I-391- (3- (4- (3-methylphenyl) piperazine-1-yl) propyl) -1H-benzotriazole,

I-401- (4- (4- (3-methoxyphenyl) piperazin-1-yl) butyl) -1H-benzotriazole;

most preferably, the first and second substrates are,

i-31- (4- (4- (2, 3-dichlorophenyl) piperazin-1-yl) butyl) -1H-benzimidazole,

I-291- (4- (4- (3-chlorophenyl) piperazin-1-yl) butyl) -1H-benzotriazole,

I-343- (4- (4- (1H-benzotriazole-1-yl) butyl) piperazine-1-yl) benzisothiazole.

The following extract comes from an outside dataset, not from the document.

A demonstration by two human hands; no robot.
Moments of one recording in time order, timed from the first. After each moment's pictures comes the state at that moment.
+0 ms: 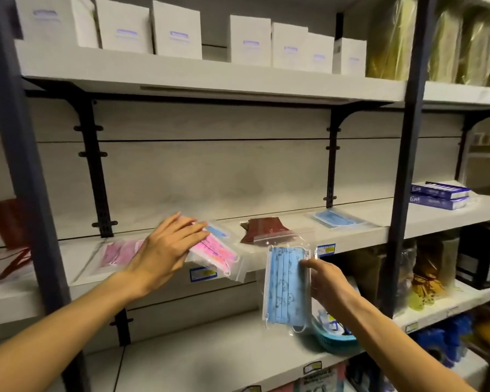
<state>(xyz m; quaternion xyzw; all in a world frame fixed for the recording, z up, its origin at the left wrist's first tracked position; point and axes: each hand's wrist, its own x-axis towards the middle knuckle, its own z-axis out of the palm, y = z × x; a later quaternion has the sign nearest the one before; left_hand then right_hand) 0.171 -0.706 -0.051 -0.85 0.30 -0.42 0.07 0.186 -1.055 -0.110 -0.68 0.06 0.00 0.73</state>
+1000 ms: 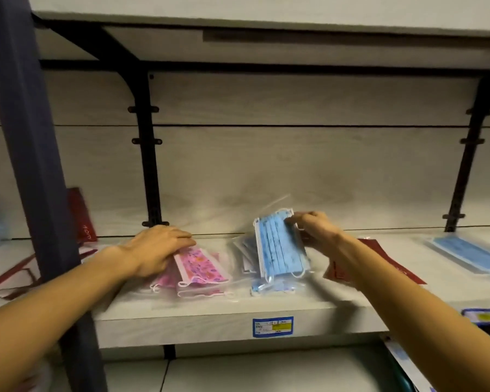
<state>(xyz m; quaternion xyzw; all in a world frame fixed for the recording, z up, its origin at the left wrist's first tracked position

10. Use according to claim 1, wherein the compound of formula (I) or a pharmaceutically acceptable salt thereof, optionally together with one or more pharmaceutically acceptable excipients, and optionally together with other anti-vascular smooth muscle spasm active ingredients, is for the manufacture of a vasodilator, preferably for the manufacture of a medicament for the prevention, alleviation or treatment of a disease or condition associated with persistent pathological constriction of blood vessels or vasospasm in a subject, more preferably for the manufacture of a medicament for the treatment of hypertension, heart failure, angina pectoris, coronary heart disease, cerebral ischaemic disorders due to vasospasm, myocardial ischaemic disorders, shock, renal ischaemia, renal hypofunction due to renal vasospasm and peripheral vasospastic disorders, more preferably for the manufacture of a medicament having α receptor antagonism (in particular selective α)₁Receptor antagonism), Ca²⁺Channel blocking, 5-HT_2AUse of a receptor antagonizing a triple-acting drug.